Liputan6.com, Cilacap - Riuh rendah ratusan penonton mengiringi pertandingan lomba lari panggul gabah alias nyonggah di Desa Jatisari, Kecamatan Kedungreja, Kabupaten Cilacap, Selasa, 15 Agustus 2017. Beberapa peserta menggunakan nama tanding julukan kawan sepermainan, seperti Pak Camat, Pak Demang, dan Ninja Hatori. Dari 135 peserta, ada seorang perempuan yang menjajal kemampuan dan turut bertanding melawan kaum adam.

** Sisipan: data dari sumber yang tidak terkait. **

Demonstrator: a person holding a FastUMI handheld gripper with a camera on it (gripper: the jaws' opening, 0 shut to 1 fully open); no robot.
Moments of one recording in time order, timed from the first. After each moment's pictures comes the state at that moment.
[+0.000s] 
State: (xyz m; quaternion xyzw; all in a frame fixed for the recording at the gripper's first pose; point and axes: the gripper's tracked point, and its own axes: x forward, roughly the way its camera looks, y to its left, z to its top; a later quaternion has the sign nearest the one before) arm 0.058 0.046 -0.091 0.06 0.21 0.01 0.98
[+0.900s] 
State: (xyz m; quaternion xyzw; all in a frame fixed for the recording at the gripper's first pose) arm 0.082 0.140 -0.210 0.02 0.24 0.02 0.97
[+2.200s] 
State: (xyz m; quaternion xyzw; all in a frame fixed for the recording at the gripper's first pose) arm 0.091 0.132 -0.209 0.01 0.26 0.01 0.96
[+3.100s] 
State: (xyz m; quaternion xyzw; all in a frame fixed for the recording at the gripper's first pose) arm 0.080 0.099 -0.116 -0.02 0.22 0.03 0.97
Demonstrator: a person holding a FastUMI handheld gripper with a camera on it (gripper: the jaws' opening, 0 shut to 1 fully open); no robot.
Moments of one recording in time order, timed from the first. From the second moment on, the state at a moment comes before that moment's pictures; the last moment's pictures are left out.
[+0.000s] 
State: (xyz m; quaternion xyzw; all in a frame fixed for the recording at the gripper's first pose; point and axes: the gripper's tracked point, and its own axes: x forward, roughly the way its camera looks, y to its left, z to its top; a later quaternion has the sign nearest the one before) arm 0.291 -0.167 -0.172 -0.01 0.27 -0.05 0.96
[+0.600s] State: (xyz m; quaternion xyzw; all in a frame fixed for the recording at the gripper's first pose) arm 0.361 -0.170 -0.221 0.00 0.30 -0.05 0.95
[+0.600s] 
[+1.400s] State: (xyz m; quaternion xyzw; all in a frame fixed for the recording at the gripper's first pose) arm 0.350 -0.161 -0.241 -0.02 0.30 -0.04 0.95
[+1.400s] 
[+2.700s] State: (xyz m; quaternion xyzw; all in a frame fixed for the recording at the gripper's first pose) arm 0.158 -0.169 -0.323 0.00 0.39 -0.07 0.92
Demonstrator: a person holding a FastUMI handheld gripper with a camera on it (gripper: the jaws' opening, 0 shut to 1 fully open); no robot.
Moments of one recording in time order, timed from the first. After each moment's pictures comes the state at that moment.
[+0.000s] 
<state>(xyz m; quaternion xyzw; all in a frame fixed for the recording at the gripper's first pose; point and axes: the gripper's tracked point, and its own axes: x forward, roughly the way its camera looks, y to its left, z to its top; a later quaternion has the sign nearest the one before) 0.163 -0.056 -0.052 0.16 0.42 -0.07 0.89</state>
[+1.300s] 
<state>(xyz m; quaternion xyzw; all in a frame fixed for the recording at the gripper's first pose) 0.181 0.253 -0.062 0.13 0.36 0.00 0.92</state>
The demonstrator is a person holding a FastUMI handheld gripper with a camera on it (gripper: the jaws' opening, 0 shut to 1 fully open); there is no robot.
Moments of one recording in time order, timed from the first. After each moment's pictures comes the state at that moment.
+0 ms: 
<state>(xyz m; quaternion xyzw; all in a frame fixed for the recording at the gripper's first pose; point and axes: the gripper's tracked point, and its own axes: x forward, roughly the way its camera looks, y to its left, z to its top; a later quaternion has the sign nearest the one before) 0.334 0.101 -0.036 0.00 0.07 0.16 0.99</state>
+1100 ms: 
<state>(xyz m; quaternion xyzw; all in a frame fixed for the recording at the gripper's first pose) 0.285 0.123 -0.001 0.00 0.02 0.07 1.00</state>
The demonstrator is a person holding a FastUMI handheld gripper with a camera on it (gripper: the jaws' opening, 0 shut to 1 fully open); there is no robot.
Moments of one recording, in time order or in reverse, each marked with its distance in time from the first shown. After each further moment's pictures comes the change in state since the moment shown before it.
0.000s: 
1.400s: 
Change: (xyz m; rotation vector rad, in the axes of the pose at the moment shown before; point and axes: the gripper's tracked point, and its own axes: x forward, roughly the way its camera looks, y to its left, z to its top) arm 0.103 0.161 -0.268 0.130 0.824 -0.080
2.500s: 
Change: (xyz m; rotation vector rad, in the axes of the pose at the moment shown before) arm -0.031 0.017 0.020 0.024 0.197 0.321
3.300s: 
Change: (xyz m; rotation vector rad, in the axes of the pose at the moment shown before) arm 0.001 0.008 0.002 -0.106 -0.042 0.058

Mereka adu ketangguhan berlari bolak-balik sembari memanggul gabah 15 kilogram di lintasan sejauh 150 meter. Sebagian besar peserta berhasil mencapai finis, meski ada yang berjalan lantaran sudah tak kuat lagi berlari. Beberapa peserta tak sampai garis finis karena kehabisan napas walau baru separuh lintasan.
Ketua Panitia Lomba Lari Panggul Gabah, Mardiyo, mengatakan lomba tersebut dilakukan untuk melestarikan tradisi budaya nyonggah masyarakat setempat. Nyonggah, ujar Mardiyo, dilakukan tiap kali panen di Desa Jatisari. Nyonggah adalah istilah lokal yang berarti mengangkut gabah dari sawah menuju rumah.
Pada masa lalu, kata Mardiyo, pertandingan lomba lari memanggul gabah atau nyonggah juga telah dilakukan masyarakat sebagai hiburan musim panen. Seiring waktu, tradisi itu tak lagi dilakukan.
"Hiburan pertandingan nyonggah, biasa dilakukan di tengah sawah, pada panen menjelang musim kemarau," katanya.
Pertandingan nyonggah ini adalah kali pertama dilakukan setelah puluhan tahun vakum. Namun, pertandingan tak dilakukan di sawah, tetapi di jalan raya. "Kenapa ini di jalan, karena sawah sedang ditanam palawija sehingga tidak memungkinkan. Nah, ini kita lakukan di jalan," ujarnya.
Baca Juga
Advertisement
Lantaran bertujuan melestarikan tradisi, juara pun diambil sampai 10 orang. Selain juara 1, 2, dan 3, tujuh orang lain yang masuk babak final juga mendapat hadiah.
"Kenapa ini dilakukan, karena memang sebagian masyarakat Cilacap ini hidup dari pertanian. Untuk petani, apa, ya ini yang sehari-hari mereka lakukan, yakni budaya nyonggah. Budaya nyonggah, yaitu memanggul gabah dari sawah ke rumah," Mardiyo menjelaskan.
Sementara, Kepala Desa Jatisari Yatiman mengatakan sebagian besar masyarakat di desanya memang berprofesi sebagai petani, baik pemilik tanah maupun buruh tani. Dia menjelaskan, luas lahan sawah di desanya mencapai 500 hektare lebih.
Yatiman menerangkan, di desanya ada pula budaya mbawon yang kini semakin langka. Mbawon yakni istilah jasa memanen padi yang dilakukan oleh buruh tani untuk pemilik lahan. Sekarang ini, mbawon sudah banyak digantikan oleh mesin perontok padi yang bisa berpindah dari satu petak ke petak lainnya.
Dalam tradisi mbawon, buruh tani tak dibayar dengan uang, tetapi dengan cara bagi hasil. Bagi hasil panen antara buruh dan pemilik lahan ini disesuaikan dengan jarak tempuh sawah dan bagus dan tidaknya hasil panen. Semakin jauh jarak sawah, bagian untuk buruh tani semakin banyak.
"Perbandingan 1:4 (mara papat), artinya dalam setiap 100 kilogram gabah, buruh tani mendapat gabah 25 kilogram, sementara pemilik mendapat 75 kilogram. Lantas, ada pula mara lima (1:5), yakni tiap 100 kilogram gabah, pemilik lahan mendapatkan 80 kilogram, sementara, buruh tani atau pem-bawon mendapat jatah 20 kilogram," tutur dia.
Dia pun mengapresiasi warga yang menginisiasi lomba lari panggul gabah itu. Menurut dia, budaya itu patut diperkenalkan kepada generasi muda dan anak-anak agar budaya pertanian tetap lestari. Pertandingan itu juga menjadi rangkaian berbagai perlombaan yang digelar oleh Pemdes Jatisari jelang peringatan HUT ke-72 RI.
"Dari desa sangat antusias. Antusiasmenya juga sangat besar, dari ujung mana pun. Peserta tidak hanya berasal dari Jatisari peminatnya, melainkan dari luar kecamatan," ujar Yatiman.